3. Continents of the Mind
Cultural exchange and conflict
Cultures are substantial at the centre and vague round the edges. They are made of shared ideas, perceptions, beliefs, arts and styles, languages, conventions, judgements, mores and history. This is humanity's software. Culture and race, ethnicity, language and nationality are involved, but this is multi-faceted, and few people sit in a clearly-defined cultural box.
Subcultures exist within cultures, cultures cross boundaries, and cultures and subcultures coexist within countries or even on one street. Our character is affected by our originating culture, yet foreign, exotic and mixed influences are important, particularly amongst the young, and have been so for centuries. Cultural attributes shift surreptitiously, and cross-fertilisation over the millennia has been intricate and enormous.
Cultural change percolates mostly through cosmopolitan groupings: city populations, travellers, traders, sailors, conquerors and migrants. Cultural shifts often arise amongst younger generations. Mixed marriages are important cultural interfaces.
Xenophobes tend to forget that all cultures and ethnic groups are mongrel, dependent on taking in new blood and interacting with foreigners to generate dynamism. Cultural identity changes, but it is never weakened if it is vibrant.

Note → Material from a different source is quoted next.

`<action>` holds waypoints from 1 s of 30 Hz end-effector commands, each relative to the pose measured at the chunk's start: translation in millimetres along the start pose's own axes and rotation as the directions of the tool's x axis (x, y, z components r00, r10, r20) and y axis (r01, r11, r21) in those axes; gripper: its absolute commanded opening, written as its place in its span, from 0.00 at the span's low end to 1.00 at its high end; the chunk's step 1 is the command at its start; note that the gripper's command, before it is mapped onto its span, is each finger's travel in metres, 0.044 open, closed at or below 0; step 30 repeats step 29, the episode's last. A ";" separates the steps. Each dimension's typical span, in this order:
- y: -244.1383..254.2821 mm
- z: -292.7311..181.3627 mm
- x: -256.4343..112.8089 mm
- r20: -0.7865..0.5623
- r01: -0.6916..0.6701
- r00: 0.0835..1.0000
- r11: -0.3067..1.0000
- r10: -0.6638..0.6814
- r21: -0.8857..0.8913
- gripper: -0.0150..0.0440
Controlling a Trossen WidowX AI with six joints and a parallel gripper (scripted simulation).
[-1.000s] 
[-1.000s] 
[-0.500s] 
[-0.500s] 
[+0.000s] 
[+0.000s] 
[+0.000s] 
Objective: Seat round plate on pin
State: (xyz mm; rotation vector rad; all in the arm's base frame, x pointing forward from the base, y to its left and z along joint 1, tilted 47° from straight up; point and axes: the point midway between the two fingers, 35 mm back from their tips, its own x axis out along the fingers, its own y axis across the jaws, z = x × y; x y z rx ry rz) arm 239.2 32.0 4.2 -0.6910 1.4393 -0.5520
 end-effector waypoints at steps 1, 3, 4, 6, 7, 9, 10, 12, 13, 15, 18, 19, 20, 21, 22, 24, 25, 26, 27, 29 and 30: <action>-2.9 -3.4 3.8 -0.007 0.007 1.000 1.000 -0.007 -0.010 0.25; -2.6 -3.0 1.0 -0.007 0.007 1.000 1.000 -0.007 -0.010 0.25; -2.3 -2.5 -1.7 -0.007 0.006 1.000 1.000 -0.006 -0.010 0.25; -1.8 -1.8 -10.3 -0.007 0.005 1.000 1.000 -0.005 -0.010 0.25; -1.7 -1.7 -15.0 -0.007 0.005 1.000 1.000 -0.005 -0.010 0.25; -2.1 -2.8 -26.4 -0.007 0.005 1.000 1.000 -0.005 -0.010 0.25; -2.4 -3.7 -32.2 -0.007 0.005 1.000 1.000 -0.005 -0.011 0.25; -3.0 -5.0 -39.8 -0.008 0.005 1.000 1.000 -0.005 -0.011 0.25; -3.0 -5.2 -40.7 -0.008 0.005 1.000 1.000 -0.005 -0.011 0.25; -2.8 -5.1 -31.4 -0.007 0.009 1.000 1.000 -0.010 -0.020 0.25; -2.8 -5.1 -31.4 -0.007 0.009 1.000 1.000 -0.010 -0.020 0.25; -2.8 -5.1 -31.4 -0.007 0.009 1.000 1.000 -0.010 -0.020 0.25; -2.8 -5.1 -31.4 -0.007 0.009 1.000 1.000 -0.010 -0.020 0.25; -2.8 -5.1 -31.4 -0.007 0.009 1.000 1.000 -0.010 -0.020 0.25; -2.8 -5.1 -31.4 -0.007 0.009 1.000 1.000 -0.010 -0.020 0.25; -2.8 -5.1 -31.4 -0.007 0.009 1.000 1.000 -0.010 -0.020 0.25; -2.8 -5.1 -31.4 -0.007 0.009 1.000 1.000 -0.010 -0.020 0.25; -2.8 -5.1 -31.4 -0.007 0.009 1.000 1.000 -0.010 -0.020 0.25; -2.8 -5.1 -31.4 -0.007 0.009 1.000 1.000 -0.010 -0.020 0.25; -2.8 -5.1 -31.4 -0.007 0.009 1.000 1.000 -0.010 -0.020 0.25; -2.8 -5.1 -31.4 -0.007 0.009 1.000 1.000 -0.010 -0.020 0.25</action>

Cultural voids can be traumatic. Many cultures have been undermined or wiped out by Western imperialism, yet a void is also a birthplace for a new cultural spark. Cultural regeneration could be one of the strong points of the 21st C. Inter-cultural friction is a sign of fermentation as long as we don't take things too far.
In the human aspect of the globalisation process, we are embracing other cultures' ideas and ways, yet there is an equal and opposite accentuation of cultural uniqueness too. When a culture is alive, creative and confident, openness and protection don't conflict.